Albert Reynolds responded to the public disquiet with three separate proposals for constitutional change – the 12th, 13th and 14th Amendment Bills. The people rejected the 12th Amendment bill disallowing suicide as a ground. They approved the 13th Amendment bill prohibiting travel injunctions for pregnant girls and women. And they approved the 14th Amendment bill allowing for the provision of abortion information subject to legislation.
This outcome meant that the legislature should make provision for suicide as a ground for abortion in Ireland. But the “never to be trusted” legislators (including myself) never did so; it took the death of Savita Hallapanaver for the highly restrictive 2013 Protection of Life In Pregnancy Act to be passed. Bertie Ahern had in the meantime committed to revisiting the suicide issue but his proposals were rejected in 2002 by a combination of liberal voters and hard-line pro-life voters.
Friday’s vote shows that Ireland has changed.
The people, or a majority of them, have moved on from the Ireland of the 1980s in which the Catholic social conservatives still live – and would wish to have us all still live.
A large amount of this arises from the institutional and theological obsessions of the Catholic Church with sexuality, purity, celibacy, and subordination of women.
From the 1930s encyclical Casti Conubii which equated family planning to the “sin of Onan” and proclaimed the husband to be the naturally ordained head of the family, to Humane Vitae in 1968, the Catholic church has been on a self-destructive theological journey over a cliff.
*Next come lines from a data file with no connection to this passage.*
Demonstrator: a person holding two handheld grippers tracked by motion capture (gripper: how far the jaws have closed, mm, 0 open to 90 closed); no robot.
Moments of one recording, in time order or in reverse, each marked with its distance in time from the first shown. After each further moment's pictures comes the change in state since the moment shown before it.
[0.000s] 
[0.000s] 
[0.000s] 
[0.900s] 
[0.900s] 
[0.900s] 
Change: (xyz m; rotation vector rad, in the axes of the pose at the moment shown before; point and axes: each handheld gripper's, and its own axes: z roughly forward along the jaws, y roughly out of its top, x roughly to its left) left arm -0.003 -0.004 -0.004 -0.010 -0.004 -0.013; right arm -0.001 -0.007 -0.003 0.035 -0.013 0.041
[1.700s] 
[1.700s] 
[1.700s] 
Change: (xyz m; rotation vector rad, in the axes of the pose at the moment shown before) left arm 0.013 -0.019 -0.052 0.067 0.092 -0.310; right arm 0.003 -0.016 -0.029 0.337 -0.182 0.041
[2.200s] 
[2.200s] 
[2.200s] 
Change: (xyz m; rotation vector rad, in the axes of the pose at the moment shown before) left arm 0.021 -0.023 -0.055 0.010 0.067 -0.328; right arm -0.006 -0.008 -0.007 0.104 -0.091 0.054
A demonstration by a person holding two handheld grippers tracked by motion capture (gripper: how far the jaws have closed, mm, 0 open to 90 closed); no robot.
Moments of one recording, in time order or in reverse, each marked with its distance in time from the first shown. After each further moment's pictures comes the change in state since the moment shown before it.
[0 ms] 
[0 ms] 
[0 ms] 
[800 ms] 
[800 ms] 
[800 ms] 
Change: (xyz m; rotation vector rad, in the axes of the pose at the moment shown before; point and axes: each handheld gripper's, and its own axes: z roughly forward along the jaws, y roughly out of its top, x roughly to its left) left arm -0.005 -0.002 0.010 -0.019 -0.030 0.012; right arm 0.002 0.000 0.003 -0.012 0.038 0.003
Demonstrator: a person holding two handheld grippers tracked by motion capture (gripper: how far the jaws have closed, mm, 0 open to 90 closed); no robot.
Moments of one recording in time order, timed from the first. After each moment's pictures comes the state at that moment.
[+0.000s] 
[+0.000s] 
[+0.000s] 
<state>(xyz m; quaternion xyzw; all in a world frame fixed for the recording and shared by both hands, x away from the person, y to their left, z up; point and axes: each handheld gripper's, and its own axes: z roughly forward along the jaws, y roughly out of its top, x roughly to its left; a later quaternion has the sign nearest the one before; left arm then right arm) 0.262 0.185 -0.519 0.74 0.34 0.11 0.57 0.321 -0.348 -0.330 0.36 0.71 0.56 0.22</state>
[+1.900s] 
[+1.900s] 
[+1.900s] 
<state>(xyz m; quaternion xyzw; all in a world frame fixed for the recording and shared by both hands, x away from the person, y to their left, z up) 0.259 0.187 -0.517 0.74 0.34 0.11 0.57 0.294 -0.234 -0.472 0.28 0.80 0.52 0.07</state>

Ironically, John Paul II was one of the principle advocates of Humanae Vitae.
The clerical hardliners have left many, many people who aspire to be Christian behind them.
The cost to the institutional church and its standing has been enormous. Its influence on Irish society has collapsed. The signs were on it with the Marriage Equality referendum result. While social attitudes vary geographically and by age cohort, modern Ireland has moved on.
In terms of politics, things are changing too. While the pro-life campaigners insisted politicians are not to be trusted, they must now realise that the contrary is the case.
The people, their elected politicians, and their duly appointed judges are to be trusted. Women are to be trusted.
Maybe some people should now ask themselves whether their own atavistic attitudes and dogmas are to be trusted.
The 8th Amendment was meant to be the ultimate bastion of moral conservatism. But its wording was so extreme as to carry with it the seed of its own destruction.
Referendums are the occasion for a simple binary choice. By making their beliefs and values subject to a simple binary judgment, the well -meaning and the zealots have repeated their mistake of 1983.
Things are not always black and white. Relativism may be a dirty word in some theological circles but it is the coinage of politics and the antidote to absolutism.
Now I and the other legislators must use our skills to enact workable and compassionate laws. We have been entrusted with that task by the Irish people. We will not rush into laws that are ahead of the centre of political gravity.
But we have no reason to be afraid of doing what we feel to be right and just according to our own judgments now; we should reclaim that right and that duty from the long shadow of harmful absolutism in which it languished for thirty years.